## Exercise
Exactly the lines below from the one with "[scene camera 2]" up to and including the one with "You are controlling" make up the answer, with nothing else added.

## Stored data
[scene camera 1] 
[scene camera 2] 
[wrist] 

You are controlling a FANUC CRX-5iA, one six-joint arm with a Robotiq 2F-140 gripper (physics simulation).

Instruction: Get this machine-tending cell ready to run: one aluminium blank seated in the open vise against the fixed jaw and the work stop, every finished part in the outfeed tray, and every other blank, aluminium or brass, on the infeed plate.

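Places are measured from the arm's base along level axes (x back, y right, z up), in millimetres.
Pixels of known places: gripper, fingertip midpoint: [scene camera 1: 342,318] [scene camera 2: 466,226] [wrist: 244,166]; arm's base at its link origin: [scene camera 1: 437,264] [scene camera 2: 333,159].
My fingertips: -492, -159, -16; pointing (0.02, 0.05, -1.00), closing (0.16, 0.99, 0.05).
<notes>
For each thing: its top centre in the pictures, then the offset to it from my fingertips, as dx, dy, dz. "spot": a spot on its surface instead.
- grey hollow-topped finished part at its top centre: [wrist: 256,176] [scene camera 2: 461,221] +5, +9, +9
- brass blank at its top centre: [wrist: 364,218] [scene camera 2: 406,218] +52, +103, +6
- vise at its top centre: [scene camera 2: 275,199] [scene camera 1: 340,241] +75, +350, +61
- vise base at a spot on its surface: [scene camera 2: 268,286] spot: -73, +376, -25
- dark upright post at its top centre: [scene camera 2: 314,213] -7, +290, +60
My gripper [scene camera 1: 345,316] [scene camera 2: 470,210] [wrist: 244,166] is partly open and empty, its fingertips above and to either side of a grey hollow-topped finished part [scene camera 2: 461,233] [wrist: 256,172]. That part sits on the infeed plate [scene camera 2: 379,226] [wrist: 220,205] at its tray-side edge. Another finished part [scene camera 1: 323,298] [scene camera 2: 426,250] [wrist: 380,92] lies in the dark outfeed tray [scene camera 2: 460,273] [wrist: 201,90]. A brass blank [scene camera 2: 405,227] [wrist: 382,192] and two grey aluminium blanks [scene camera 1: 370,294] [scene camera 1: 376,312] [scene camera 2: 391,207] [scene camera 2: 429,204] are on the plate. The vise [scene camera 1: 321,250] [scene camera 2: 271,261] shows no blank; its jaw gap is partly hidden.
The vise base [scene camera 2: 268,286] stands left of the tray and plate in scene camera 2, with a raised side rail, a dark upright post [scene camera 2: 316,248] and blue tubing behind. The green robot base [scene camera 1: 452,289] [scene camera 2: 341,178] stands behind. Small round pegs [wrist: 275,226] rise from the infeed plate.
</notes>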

## Response to the exercise
[scene camera 2] 
[wrist] 

You are controlling a FANUC CRX-5iA, one six-joint arm with a Robotiq 2F-140 gripper (physics simulation).

Nothing else belongs in this output.